◆ DATA EXCERPT
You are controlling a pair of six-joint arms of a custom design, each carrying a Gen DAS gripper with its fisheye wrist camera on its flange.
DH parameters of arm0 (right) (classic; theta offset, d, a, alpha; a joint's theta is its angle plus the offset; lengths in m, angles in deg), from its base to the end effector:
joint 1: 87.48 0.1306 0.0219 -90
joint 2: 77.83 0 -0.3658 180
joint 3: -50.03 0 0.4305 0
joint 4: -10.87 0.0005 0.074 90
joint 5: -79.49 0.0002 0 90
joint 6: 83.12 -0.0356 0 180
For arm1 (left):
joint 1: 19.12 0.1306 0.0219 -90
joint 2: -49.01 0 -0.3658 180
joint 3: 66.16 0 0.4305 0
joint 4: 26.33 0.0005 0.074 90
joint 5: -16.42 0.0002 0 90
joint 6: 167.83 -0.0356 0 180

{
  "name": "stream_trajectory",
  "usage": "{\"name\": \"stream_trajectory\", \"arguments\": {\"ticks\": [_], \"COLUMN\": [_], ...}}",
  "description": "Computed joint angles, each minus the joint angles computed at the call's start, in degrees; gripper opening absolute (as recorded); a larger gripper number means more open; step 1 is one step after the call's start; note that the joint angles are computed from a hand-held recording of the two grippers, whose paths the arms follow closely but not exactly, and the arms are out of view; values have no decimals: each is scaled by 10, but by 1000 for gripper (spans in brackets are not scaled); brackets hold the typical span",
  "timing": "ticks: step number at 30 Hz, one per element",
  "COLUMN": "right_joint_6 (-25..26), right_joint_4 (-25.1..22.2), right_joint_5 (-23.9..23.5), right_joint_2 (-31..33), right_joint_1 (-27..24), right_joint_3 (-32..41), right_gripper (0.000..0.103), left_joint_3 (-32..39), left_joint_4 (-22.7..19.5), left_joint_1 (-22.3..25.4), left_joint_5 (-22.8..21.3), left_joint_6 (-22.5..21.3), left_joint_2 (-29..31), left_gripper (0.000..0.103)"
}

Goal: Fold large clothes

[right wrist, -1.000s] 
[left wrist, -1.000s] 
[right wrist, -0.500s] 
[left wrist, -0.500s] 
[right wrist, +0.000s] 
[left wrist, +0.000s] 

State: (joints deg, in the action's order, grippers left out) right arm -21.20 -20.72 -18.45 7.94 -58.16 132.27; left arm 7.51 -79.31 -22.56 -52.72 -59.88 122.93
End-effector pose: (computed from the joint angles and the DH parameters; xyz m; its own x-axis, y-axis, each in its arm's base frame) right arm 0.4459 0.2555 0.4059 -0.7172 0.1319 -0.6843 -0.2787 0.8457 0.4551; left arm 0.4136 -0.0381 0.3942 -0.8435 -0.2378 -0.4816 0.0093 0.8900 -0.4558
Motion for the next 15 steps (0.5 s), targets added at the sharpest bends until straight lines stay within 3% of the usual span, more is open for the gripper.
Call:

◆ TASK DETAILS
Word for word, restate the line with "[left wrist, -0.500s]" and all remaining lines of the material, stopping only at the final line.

◆ COMPLETED EXERCISE
[left wrist, -0.500s] 
[right wrist, +0.000s] 
[left wrist, +0.000s] 

State: (joints deg, in the action's order, grippers left out) right arm -21.20 -20.72 -18.45 7.94 -58.16 132.27; left arm 7.51 -79.31 -22.56 -52.72 -59.88 122.93
End-effector pose: (computed from the joint angles and the DH parameters; xyz m; its own x-axis, y-axis, each in its arm's base frame) right arm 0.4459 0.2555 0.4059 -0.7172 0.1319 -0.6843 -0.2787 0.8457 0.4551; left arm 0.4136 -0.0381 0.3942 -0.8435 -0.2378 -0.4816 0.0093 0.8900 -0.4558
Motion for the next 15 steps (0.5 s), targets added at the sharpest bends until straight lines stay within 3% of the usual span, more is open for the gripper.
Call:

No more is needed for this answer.